Instructions to follow
Only the lines holding the string "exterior" are needed; copy each of them from the data.

Items from a dataset
══════

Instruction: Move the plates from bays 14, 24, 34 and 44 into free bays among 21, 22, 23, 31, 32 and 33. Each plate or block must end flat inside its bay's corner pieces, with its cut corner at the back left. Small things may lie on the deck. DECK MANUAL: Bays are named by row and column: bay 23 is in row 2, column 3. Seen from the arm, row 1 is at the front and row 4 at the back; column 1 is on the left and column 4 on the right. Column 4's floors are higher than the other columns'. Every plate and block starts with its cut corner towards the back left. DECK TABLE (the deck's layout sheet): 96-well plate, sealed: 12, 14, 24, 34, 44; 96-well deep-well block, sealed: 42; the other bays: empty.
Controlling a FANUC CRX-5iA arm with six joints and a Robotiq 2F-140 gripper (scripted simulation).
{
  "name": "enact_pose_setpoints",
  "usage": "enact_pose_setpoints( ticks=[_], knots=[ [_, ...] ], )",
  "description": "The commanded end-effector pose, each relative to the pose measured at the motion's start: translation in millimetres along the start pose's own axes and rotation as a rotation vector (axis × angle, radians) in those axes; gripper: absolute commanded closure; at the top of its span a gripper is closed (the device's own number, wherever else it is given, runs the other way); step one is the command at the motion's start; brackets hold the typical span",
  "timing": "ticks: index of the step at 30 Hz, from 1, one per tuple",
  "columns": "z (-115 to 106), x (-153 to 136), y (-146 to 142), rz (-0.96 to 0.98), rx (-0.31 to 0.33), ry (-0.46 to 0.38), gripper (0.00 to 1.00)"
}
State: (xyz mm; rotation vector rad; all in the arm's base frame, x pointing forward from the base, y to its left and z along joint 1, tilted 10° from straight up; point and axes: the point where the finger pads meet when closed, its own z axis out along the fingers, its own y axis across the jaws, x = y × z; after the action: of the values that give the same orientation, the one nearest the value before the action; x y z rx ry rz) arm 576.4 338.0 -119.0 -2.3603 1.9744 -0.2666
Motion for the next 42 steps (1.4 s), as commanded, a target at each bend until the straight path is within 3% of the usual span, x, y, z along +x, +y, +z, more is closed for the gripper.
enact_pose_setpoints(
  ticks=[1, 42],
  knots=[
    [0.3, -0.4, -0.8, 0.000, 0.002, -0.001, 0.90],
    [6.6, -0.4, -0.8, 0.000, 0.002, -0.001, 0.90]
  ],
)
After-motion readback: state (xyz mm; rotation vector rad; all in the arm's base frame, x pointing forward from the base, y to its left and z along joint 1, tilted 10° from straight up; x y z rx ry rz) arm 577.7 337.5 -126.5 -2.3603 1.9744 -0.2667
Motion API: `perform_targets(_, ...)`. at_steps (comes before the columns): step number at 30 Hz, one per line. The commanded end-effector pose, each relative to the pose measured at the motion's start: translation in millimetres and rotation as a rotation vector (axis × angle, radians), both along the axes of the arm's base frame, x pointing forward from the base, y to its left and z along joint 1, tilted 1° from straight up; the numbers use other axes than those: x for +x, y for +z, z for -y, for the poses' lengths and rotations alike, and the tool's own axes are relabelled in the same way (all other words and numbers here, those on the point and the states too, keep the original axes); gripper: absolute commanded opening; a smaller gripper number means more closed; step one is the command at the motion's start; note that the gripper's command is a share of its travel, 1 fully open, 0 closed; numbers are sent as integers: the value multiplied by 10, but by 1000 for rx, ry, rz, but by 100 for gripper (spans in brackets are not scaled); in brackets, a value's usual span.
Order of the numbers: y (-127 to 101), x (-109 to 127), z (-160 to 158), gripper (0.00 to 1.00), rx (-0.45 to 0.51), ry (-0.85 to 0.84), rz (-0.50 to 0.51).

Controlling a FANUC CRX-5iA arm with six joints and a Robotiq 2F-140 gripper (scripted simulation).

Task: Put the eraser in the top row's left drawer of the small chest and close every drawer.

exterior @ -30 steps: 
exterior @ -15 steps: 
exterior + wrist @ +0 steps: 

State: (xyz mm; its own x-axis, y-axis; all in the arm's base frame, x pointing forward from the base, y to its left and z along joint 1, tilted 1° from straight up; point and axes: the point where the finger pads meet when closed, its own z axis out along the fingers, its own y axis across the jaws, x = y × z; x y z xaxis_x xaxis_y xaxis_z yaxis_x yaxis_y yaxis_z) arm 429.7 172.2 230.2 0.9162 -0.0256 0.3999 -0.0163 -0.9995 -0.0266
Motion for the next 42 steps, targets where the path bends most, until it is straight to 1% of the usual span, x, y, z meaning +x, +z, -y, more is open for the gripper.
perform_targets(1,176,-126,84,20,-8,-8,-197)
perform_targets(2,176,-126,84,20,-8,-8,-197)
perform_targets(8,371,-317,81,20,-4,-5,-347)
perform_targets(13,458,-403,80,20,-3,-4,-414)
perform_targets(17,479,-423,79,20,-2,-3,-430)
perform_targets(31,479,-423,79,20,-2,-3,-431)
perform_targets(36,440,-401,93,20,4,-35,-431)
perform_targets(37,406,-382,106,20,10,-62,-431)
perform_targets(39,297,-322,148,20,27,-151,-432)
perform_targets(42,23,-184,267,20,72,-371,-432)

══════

Reply to the task
exterior @ -30 steps: 
exterior @ -15 steps: 
exterior + wrist @ +0 steps: 

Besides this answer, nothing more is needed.